▶ **WHAT THIS TASK INVOLVES**: Word for word, print all of the lines below.

▶ **DATA TO EXAMINE**:
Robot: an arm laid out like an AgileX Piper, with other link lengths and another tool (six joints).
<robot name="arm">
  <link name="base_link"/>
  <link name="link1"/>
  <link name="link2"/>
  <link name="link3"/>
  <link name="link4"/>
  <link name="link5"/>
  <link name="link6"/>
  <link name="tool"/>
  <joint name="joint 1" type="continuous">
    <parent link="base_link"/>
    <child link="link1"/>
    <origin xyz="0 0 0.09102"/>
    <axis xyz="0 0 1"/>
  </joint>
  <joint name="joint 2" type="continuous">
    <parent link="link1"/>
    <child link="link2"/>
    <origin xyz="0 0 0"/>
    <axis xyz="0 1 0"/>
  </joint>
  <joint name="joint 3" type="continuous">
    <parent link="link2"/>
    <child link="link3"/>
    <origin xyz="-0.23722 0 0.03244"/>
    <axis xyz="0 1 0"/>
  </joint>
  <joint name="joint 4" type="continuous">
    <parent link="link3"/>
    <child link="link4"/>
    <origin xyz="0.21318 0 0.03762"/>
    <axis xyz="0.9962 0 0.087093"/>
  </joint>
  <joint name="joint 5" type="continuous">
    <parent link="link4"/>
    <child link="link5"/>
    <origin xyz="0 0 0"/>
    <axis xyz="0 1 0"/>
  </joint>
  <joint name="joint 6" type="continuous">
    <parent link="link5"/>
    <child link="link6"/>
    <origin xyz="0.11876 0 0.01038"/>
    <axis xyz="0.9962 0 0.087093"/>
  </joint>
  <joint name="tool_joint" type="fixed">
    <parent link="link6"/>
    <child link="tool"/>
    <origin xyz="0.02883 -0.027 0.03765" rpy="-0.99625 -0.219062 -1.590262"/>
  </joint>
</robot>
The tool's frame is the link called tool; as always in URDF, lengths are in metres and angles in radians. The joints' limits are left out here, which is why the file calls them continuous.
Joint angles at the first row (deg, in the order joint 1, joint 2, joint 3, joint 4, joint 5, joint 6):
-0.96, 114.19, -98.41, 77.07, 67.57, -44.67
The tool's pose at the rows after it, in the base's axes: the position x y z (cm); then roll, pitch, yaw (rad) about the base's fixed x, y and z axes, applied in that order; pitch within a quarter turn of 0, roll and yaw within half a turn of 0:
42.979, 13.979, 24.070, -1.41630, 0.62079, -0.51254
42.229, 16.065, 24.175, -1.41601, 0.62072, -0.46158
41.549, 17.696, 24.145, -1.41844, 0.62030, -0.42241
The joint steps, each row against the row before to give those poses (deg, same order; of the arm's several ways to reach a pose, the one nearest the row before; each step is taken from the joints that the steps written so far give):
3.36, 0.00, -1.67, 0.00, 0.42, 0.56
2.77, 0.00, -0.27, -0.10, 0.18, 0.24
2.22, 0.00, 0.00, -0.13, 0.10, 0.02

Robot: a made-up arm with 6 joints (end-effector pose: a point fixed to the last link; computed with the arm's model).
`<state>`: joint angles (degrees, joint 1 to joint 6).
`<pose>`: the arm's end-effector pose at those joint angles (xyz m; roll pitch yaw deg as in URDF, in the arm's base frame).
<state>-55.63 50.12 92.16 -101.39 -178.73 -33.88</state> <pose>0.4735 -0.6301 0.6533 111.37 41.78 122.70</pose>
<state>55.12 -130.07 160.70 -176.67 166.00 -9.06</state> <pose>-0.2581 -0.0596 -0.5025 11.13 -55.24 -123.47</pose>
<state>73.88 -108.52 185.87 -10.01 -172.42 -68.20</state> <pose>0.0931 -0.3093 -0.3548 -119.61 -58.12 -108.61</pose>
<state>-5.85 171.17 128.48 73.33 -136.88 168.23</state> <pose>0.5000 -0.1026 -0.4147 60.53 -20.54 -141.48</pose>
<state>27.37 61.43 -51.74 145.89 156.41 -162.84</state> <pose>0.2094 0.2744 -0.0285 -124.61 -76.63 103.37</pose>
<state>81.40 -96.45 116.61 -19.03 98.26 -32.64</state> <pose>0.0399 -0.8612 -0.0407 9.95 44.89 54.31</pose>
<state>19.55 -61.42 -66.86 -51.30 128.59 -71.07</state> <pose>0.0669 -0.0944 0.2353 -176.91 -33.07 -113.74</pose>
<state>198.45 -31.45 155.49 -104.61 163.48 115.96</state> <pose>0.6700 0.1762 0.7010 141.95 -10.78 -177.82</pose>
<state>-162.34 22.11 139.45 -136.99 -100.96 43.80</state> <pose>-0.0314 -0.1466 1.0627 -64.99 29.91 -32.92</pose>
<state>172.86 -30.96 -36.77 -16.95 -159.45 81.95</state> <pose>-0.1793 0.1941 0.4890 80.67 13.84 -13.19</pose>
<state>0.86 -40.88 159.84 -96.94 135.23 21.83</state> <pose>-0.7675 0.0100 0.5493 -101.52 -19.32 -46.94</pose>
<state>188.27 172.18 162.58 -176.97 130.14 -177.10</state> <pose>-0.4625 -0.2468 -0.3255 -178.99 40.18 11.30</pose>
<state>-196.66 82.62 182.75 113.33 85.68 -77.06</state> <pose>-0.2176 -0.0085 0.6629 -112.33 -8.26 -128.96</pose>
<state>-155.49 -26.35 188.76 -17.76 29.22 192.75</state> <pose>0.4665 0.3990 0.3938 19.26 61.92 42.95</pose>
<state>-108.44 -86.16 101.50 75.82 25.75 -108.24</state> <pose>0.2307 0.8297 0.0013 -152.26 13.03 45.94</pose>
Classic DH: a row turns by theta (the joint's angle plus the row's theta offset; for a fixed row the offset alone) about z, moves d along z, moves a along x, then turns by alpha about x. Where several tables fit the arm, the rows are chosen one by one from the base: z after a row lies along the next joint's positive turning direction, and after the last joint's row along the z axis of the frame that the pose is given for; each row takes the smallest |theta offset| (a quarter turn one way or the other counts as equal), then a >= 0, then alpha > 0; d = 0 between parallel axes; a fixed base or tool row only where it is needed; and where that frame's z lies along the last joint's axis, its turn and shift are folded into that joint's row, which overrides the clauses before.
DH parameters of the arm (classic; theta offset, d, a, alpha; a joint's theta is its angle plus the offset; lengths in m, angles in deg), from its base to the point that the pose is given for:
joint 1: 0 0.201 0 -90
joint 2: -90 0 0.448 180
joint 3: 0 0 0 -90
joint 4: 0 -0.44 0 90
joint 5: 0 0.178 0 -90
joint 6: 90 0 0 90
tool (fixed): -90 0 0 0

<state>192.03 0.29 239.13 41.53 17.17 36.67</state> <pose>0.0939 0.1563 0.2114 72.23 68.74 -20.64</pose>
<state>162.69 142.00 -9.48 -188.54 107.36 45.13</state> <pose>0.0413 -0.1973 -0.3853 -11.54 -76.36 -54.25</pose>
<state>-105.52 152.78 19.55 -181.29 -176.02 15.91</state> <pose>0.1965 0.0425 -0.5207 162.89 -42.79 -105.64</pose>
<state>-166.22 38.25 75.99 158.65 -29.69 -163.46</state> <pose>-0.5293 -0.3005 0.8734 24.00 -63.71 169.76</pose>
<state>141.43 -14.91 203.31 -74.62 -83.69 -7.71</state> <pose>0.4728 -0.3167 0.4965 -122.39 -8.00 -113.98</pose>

▶ **WRITTEN RESPONSE**:
Robot: an arm laid out like an AgileX Piper, with other link lengths and another tool (six joints).
<robot name="arm">
  <link name="base_link"/>
  <link name="link1"/>
  <link name="link2"/>
  <link name="link3"/>
  <link name="link4"/>
  <link name="link5"/>
  <link name="link6"/>
  <link name="tool"/>
  <joint name="joint 1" type="continuous">
    <parent link="base_link"/>
    <child link="link1"/>
    <origin xyz="0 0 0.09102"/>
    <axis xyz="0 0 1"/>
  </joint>
  <joint name="joint 2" type="continuous">
    <parent link="link1"/>
    <child link="link2"/>
    <origin xyz="0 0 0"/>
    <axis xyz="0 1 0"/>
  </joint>
  <joint name="joint 3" type="continuous">
    <parent link="link2"/>
    <child link="link3"/>
    <origin xyz="-0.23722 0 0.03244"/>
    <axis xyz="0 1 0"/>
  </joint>
  <joint name="joint 4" type="continuous">
    <parent link="link3"/>
    <child link="link4"/>
    <origin xyz="0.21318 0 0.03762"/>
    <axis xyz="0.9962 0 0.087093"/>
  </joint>
  <joint name="joint 5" type="continuous">
    <parent link="link4"/>
    <child link="link5"/>
    <origin xyz="0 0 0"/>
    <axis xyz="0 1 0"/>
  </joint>
  <joint name="joint 6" type="continuous">
    <parent link="link5"/>
    <child link="link6"/>
    <origin xyz="0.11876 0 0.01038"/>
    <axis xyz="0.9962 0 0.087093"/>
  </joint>
  <joint name="tool_joint" type="fixed">
    <parent link="link6"/>
    <child link="tool"/>
    <origin xyz="0.02883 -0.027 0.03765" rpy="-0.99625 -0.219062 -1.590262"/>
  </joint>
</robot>
The tool's frame is the link called tool; as always in URDF, lengths are in metres and angles in radians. The joints' limits are left out here, which is why the file calls them continuous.
Joint angles at the first row (deg, in the order joint 1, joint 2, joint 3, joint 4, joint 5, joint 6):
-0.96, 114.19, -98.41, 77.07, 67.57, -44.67
The tool's pose at the rows after it, in the base's axes: the position x y z (cm); then roll, pitch, yaw (rad) about the base's fixed x, y and z axes, applied in that order; pitch within a quarter turn of 0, roll and yaw within half a turn of 0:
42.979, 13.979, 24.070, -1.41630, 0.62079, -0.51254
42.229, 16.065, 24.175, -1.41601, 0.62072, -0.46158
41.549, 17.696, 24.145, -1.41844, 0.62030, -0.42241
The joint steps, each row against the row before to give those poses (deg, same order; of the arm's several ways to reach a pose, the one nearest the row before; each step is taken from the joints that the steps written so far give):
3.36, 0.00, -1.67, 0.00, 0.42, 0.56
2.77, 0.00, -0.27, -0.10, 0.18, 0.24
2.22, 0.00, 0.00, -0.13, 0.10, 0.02

Robot: a made-up arm with 6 joints (end-effector pose: a point fixed to the last link; computed with the arm's model).
`<state>`: joint angles (degrees, joint 1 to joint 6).
`<pose>`: the arm's end-effector pose at those joint angles (xyz m; roll pitch yaw deg as in URDF, in the arm's base frame).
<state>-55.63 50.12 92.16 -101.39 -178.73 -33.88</state> <pose>0.4735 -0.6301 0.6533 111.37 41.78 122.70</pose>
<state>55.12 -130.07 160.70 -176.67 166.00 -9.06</state> <pose>-0.2581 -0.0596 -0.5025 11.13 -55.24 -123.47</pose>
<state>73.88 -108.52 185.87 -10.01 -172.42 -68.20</state> <pose>0.0931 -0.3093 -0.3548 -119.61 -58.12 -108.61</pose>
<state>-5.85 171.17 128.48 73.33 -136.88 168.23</state> <pose>0.5000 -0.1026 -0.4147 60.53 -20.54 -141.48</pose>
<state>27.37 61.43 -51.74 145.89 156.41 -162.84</state> <pose>0.2094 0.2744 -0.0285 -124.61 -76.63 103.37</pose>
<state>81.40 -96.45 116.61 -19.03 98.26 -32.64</state> <pose>0.0399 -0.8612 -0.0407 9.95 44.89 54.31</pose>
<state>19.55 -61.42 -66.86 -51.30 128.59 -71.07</state> <pose>0.0669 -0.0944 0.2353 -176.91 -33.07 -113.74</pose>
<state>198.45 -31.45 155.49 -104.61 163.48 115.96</state> <pose>0.6700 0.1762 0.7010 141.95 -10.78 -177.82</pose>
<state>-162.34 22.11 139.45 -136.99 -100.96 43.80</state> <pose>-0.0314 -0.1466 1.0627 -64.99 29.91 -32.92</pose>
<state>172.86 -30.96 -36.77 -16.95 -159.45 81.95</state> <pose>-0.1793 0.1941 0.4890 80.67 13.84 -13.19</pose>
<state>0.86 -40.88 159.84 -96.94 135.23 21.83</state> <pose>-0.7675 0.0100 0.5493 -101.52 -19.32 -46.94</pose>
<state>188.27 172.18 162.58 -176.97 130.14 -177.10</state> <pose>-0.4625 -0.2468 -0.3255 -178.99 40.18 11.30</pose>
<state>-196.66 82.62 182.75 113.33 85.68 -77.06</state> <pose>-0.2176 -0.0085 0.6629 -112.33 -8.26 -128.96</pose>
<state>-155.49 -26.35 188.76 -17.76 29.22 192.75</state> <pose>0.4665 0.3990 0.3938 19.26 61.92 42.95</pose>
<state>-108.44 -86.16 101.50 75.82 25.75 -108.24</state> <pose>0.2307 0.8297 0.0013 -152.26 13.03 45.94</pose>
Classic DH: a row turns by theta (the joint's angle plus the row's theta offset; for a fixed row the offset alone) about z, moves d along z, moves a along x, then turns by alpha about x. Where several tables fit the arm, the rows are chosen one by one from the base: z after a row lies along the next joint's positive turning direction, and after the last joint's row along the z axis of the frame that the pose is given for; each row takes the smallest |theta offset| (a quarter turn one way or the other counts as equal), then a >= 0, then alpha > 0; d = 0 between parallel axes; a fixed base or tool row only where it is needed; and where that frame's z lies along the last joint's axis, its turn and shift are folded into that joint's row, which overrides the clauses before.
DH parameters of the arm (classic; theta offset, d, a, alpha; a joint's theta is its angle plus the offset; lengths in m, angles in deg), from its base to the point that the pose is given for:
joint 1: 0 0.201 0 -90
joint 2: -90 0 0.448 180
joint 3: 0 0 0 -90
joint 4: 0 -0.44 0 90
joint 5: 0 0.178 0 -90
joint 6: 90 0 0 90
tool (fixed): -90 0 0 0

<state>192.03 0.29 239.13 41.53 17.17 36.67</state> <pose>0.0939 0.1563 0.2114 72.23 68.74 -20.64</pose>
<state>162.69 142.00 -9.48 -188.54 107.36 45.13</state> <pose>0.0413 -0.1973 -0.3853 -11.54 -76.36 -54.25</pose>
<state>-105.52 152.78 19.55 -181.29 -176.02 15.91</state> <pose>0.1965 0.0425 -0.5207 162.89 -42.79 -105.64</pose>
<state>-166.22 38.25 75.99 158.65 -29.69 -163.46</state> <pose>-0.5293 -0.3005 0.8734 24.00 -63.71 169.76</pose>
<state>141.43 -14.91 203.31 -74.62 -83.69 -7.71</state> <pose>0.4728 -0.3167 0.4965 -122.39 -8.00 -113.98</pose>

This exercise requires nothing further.